As always, replace <user> with your username. This line tells cron to run your backup script at 5 minutes after 2 AM every morning and append the the output to backup.log in your backup directory. You can modify the starting time and/or the period if you want.

Alternatively, you do not have to automate at all. You can simply run ~/backup/do_backup.sh at any time to perform a backup on demand.

Now that you are backing up every day, that log file could potentially get very large. To solve this, we'll add an entry to the Linux log rotate utility. Create /etc/logrotate.d/mybackup with the following content:

/home/<user>/backup/backup.log {
  rotate 7
  weekly
  compress
  missingok
  create 644 <user> <user>
}

And yes, the <user> thing applies here too. This will cause log rotate to compress and rotate your log every week. Older logs will get deleted so you don't have to worry about log output filling up your hard drive.

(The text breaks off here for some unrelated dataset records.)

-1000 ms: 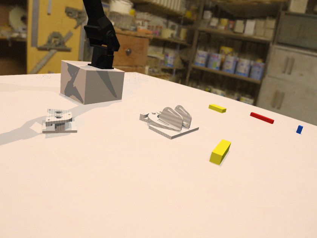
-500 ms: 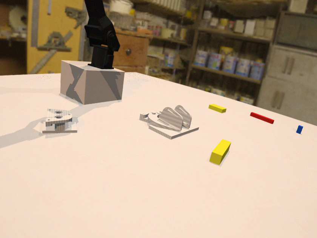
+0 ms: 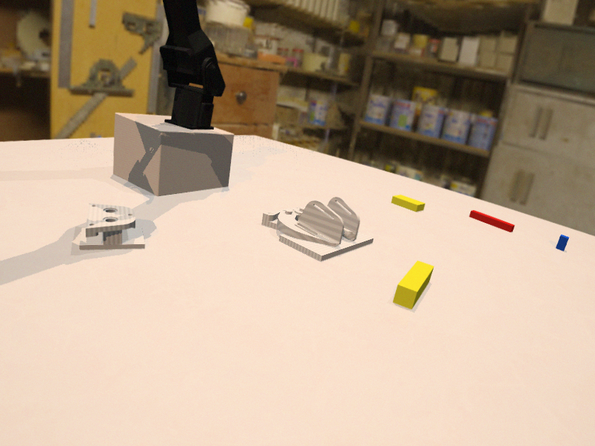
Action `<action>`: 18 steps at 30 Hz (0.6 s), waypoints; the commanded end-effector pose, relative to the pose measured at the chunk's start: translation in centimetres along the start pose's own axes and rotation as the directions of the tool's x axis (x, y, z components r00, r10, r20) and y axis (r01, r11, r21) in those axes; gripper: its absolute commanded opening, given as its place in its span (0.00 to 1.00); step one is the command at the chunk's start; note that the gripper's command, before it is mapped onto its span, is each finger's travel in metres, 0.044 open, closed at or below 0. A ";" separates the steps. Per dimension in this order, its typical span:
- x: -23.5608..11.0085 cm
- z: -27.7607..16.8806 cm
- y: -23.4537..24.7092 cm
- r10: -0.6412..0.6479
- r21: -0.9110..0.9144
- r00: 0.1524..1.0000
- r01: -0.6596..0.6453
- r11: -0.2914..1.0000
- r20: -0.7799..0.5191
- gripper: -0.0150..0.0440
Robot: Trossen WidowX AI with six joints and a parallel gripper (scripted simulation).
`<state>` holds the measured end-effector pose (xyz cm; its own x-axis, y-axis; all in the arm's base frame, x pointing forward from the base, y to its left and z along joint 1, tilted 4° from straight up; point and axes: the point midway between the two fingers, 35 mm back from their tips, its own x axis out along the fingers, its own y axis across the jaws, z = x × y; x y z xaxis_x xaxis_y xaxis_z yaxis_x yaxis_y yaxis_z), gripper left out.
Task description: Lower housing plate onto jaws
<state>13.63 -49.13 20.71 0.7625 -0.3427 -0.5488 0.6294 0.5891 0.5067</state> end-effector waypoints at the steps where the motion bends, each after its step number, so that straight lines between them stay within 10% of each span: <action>1: 0.4 -1.1 0.1 -0.024 -0.063 0.999 0.022 0.998 -0.031 1.00; 18: 1.9 -4.8 0.6 -0.096 -0.313 0.986 0.048 0.948 -0.139 1.00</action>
<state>14.62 -46.61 17.50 0.6895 -0.3032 -0.6578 0.6034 0.7428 0.2901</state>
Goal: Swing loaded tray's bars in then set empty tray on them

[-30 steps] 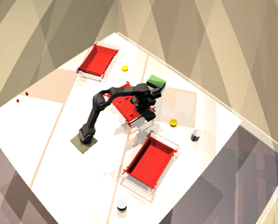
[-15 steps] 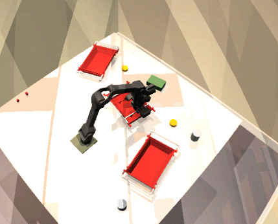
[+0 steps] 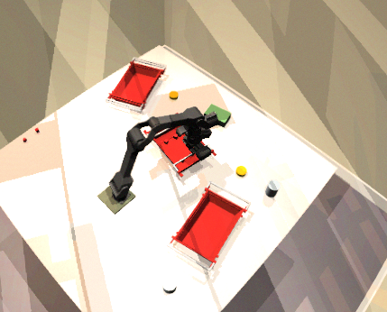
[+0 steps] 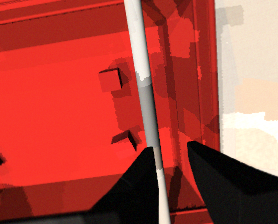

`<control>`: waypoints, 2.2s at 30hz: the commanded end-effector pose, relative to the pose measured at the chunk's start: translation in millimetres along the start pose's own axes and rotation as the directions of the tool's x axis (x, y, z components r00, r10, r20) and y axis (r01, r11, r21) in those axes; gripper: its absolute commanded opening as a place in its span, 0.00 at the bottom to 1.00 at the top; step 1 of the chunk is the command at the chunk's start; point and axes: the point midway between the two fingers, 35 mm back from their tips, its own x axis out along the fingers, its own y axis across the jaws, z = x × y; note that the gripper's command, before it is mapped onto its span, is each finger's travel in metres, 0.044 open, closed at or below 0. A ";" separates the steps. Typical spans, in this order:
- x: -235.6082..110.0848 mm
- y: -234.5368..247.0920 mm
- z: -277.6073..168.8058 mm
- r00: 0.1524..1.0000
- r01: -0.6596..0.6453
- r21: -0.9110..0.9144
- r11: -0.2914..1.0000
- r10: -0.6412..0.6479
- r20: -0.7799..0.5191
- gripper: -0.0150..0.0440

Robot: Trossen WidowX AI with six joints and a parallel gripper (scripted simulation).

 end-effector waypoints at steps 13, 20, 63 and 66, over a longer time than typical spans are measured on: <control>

Uh oh. I need access to that backup

Ok. What did you do? Ugh, you deleted your Dr. Who collection because you were mad that they changed doctors again? Sigh, it's ok. Here's how to get it back. From your host machine (now doctor-less), let's restore your video collection:

scp -o PreferredAuthentications=password -r [email protected]:/opt/backup/<user>/Videos/DrWho ~/Videos

That command will, over the network, copy recursively the DrWho directory on the backup to a directory named DrWho in your local Videos directory.

Notice the -o PreferredAuthentications=password in the command above. This is needed because, by default, SSH prefers to use keys to authenticate to the remote machine as they are generally stronger security than passwords. Since we set up a key for the backup, SSH will try to use that but it will fail because we limited the key to just rsync usage. You can eliminate the need for the -o PreferredAuthentications=password option by setting up an SSH key to access the remote machine as explained in Setting up passwordless SSH logins.

There are alternative ways to get to your data. One easy way is to use sshfs to "mount" your backup server to a local directory. This lets you use a visual file manager to copy stuff around. But for most cases I find it quicker to use a simple one-liner scp call to get me out of trouble. So I leave finding other ways as an exercise to the reader...

Summary

We've come a long way, so let's recap what we've done. We've set up a Raspberry Pi with external drive as our backup server. It can live in some lonely corner of our house reliably and quietly performing it's duty of protecting our data from ourselves. We've set up a single host machine to back up our important data every morning while we sleep. We've learned how to set up a host machine, so we can perform the same actions on any number of hosts to have them backup their data as well. We're only limited by our desire and backup server hard drive space!